Mattarella ha evidenziato che da quella data sono trascorsi “settantatré anni di pace per il nostro Paese, garantiti dai valori di libertà, giustizia e democrazia su cui si fonda la nostra Carta costituzionale, riferimento per ogni cittadino e guida per chiunque sia chiamato a responsabilità a favore della collettività”; e questo è stato possibile non solo grazie alla forza della democrazia popolare, ma anche grazie all’opera delle Forze armate le quali, in tempi di pace, danno un contributo essenziale per la salvaguardia delle istituzioni democratiche specialmente nella lotta alla criminalità comune e politica e, negli ultimi anni, ispirata a credi religiosi che vorrebbero occupare i poteri degli stati e ai sanguinosi tentativi dell’Islam di destabilizzare i paesi che tenta di invadere, oggi con il terrorismo, domani chi sa cosa.

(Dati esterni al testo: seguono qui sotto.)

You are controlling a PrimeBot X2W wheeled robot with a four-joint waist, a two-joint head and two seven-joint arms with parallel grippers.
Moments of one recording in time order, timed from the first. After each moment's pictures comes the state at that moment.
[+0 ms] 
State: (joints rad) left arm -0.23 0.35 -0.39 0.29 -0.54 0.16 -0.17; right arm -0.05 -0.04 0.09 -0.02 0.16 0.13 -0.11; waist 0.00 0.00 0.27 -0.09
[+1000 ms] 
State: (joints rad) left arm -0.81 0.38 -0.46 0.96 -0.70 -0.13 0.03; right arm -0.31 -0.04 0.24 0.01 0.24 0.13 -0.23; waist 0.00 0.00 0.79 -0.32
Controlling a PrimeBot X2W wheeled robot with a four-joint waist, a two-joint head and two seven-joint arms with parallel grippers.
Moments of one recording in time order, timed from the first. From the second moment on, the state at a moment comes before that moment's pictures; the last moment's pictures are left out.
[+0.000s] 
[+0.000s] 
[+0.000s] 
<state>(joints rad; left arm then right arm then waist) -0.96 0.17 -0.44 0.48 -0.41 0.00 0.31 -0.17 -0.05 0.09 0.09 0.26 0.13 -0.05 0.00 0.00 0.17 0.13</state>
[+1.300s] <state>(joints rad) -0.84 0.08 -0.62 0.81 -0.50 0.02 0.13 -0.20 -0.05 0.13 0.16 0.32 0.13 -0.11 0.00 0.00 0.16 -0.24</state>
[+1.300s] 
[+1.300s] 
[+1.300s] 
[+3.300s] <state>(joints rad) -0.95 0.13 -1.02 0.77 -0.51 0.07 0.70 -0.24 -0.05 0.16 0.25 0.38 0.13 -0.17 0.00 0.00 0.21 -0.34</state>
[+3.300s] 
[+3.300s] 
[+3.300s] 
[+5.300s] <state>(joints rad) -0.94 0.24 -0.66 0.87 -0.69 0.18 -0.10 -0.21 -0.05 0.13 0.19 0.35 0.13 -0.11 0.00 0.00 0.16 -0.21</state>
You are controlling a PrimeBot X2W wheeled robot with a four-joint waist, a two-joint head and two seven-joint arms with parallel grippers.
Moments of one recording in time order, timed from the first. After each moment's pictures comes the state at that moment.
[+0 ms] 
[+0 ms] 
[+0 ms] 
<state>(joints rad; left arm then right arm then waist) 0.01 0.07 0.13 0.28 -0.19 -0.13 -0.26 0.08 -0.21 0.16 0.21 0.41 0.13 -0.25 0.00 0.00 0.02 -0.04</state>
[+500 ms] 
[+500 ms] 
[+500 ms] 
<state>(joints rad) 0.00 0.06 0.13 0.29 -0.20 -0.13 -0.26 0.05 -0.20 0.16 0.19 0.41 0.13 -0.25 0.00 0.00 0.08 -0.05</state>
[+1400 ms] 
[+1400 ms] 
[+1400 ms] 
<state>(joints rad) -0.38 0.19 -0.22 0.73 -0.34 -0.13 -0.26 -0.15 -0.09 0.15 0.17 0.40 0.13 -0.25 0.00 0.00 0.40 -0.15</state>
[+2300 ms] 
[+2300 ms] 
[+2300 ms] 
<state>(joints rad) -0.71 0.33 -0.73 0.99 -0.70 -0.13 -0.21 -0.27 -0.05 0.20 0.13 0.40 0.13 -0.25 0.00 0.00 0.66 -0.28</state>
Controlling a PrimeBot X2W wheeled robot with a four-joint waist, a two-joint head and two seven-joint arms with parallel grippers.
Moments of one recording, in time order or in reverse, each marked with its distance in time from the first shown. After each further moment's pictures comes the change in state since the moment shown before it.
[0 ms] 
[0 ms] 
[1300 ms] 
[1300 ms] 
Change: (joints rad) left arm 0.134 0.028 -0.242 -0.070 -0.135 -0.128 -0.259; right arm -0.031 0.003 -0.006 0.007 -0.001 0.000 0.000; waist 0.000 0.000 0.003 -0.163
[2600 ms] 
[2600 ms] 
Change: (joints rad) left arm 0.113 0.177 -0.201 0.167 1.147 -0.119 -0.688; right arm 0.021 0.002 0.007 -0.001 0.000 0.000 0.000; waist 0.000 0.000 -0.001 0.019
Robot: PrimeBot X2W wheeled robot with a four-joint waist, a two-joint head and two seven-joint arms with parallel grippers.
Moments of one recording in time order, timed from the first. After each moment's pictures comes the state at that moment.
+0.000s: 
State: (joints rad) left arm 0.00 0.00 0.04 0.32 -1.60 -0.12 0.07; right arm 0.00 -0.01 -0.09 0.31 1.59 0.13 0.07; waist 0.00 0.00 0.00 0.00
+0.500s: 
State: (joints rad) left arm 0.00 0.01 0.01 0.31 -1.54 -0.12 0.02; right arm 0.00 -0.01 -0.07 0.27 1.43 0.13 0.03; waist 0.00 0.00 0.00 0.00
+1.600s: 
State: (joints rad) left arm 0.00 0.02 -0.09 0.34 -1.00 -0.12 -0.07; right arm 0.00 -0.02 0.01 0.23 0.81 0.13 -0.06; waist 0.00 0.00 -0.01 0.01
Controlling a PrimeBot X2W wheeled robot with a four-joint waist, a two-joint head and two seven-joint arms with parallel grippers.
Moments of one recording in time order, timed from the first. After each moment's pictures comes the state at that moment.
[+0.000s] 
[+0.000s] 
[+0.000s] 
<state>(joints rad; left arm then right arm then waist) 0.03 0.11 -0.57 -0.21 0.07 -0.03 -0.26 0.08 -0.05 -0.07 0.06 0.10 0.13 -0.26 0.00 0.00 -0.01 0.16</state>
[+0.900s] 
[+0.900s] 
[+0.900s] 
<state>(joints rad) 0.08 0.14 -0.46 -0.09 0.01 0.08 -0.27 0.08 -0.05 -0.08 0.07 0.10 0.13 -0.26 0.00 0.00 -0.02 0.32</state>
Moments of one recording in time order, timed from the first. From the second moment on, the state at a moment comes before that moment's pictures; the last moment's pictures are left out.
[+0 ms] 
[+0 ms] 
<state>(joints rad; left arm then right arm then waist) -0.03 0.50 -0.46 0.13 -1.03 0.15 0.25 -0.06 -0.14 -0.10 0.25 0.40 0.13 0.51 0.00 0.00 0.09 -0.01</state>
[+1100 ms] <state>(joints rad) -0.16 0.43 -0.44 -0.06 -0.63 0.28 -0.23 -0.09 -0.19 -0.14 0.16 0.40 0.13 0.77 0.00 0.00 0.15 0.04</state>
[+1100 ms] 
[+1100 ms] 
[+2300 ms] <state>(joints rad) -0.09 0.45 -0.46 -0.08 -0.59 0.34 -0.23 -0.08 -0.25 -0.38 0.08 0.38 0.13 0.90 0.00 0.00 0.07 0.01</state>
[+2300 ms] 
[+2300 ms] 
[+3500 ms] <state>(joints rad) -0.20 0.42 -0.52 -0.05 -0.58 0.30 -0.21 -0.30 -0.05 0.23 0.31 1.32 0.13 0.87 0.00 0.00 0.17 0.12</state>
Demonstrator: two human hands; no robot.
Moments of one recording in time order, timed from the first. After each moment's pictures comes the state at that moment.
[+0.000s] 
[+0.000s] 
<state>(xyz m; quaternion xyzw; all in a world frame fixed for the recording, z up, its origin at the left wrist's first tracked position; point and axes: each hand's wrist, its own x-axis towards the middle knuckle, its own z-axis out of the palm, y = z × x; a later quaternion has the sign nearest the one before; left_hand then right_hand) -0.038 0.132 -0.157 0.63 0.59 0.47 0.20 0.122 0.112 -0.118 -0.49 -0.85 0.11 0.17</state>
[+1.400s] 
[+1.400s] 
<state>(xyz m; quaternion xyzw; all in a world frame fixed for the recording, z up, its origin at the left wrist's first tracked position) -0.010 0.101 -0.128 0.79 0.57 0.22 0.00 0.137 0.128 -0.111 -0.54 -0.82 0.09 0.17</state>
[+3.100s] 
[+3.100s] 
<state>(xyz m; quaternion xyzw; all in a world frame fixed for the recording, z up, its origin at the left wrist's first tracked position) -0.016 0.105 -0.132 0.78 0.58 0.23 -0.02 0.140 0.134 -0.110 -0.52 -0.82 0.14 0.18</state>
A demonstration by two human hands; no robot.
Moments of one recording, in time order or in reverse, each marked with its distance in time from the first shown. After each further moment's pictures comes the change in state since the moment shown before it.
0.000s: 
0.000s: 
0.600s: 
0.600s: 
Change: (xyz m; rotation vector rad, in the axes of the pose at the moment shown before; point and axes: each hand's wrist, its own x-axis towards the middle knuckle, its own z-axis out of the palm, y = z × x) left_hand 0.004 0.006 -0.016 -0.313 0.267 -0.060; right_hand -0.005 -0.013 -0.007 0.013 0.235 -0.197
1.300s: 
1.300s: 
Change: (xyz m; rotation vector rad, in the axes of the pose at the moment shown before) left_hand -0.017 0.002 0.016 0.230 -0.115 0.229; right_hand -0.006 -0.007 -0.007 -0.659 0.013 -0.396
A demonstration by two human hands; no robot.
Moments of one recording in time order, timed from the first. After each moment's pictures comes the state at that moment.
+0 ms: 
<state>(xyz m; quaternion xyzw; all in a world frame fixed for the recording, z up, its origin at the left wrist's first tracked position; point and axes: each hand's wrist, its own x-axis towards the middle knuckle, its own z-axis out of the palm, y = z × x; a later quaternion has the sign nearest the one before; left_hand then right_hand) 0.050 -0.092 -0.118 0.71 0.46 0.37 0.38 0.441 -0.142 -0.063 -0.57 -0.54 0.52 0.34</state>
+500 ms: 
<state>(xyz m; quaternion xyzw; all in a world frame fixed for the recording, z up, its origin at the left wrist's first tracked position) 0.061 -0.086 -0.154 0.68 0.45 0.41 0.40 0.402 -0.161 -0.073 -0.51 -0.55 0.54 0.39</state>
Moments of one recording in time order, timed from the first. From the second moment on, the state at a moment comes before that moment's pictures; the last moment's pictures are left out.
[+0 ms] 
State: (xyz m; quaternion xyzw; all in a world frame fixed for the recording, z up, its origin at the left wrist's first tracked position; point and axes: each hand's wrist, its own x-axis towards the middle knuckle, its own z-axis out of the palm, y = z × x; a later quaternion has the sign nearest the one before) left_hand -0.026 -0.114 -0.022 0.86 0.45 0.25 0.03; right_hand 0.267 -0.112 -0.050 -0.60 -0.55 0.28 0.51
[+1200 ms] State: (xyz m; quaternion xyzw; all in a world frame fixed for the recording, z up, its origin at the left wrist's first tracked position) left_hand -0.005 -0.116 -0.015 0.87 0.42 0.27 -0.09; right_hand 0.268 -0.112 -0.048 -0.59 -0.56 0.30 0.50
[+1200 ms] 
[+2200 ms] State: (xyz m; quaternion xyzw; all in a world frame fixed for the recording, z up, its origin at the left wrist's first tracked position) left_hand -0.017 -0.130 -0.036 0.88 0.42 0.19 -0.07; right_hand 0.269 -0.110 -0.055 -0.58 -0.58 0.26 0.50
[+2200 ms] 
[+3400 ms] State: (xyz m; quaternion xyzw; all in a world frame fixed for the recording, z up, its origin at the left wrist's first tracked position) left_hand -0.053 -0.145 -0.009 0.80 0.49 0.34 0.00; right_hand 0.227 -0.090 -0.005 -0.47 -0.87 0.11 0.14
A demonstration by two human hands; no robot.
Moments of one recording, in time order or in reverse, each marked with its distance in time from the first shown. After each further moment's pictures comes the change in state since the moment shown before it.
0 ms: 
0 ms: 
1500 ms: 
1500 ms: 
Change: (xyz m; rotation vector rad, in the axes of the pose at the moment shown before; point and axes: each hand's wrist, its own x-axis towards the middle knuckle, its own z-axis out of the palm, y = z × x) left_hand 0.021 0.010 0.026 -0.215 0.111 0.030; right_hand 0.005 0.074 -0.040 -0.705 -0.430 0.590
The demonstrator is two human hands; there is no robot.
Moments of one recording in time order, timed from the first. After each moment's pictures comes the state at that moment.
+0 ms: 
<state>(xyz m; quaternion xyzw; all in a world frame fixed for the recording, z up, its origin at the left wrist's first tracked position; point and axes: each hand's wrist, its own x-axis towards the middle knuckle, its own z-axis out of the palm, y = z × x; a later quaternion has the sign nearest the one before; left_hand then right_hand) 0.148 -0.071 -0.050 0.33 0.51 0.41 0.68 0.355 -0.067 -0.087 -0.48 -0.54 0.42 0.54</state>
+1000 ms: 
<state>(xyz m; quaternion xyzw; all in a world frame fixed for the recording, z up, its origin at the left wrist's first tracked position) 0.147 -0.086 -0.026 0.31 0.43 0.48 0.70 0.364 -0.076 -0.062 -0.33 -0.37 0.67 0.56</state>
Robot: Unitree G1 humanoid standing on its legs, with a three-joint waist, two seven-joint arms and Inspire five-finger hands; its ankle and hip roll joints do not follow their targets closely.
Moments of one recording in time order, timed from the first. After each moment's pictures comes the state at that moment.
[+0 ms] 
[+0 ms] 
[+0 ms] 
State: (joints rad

Per questo il Presidente Mattarella, esprime un formale riconoscimento e plauso alle “Forze Armate le quali, con abnegazione, professionalità, senso delle istituzioni e spirito di servizio verso la comunità, hanno concorso, ieri, alla liberazione dell’Italia e contribuiscono, oggi, tanto sul territorio nazionale quanto nelle numerose e diversificate aree di crisi, alla realizzazione delle finalità indicate dalla Costituzione, costituendo un prezioso presidio di stabilità e sicurezza, risorsa per il progresso pacifico della comunità internazionale”.
E prosegue: “Nel ricordo di quanti, operatori in questo spirito, hanno dato la loro vita per costruire, difendere e diffondere tali valori, rivolgo un pensiero commosso ai caduti e alle loro famiglie, gravate da dolore incolmabile. Il loro sacrificio rappresenta esempio e monito per le giovani generazioni dei soldati, marinai, avieri, carabinieri e finanzieri, ai quali la Repubblica affida il compito di preservare e rafforzare oggi e per il futuro le stesse condizioni di pace e libertà che ci hanno donato”.
Come non ricordare, in queste parole, i sacrifici dei tanti carabinieri, poliziotti e degli altri corpi armati caduti per difendere la popolazione da criminalità e terrorismo, e quello dei nostri militari impegnati in operazioni all’estero, fra i tanti i dodici Carabinieri che persero la vita sedici anni fa nella tragica strage di Nassirya.
Ma il nostro Presidente non tralascia di riconoscere il ruolo della Unione Europea che esprime “i valori che ci accomunano ai popoli d’Europa con i quali condividiamo la costruzione di un percorso basato sui medesimi principi di rispetto dei diritti umani, di vigenza dello stato di diritto, di solidarietà e coesione fra popoli, rivolte all’interno e all’esterno dell’Unione europea”.
Con buona pace dei movimenti sovranisti che fortunatamente, anche nelle recenti elezioni, sono risultati sconfitti.
Orbene, se il 2 giugno rappresenta uno spartiacque, probabilmente oggi, nel nostro paese, ci vorrebbe un nuovo “2 giugno” per ricostruire una Italia diversa da quella che decenni di mal governo, accompagnati da ignoranza della storia e irrefrenabile populismo, hanno consegnato a forze politiche prive di cultura, di senso dello stato, di ideologia, e di rispetto per i valori che, sebbene sopiti, tutti i cittadini hanno, ma che in molti tentano di confinare sempre più in basso nel tentativo di farli completamente dimenticare.
E’ questo che la festività del 2 giugno deve rappresentare per tutti noi, ed è con questo auspicio che vogliamo festeggiare questa ricorrenza.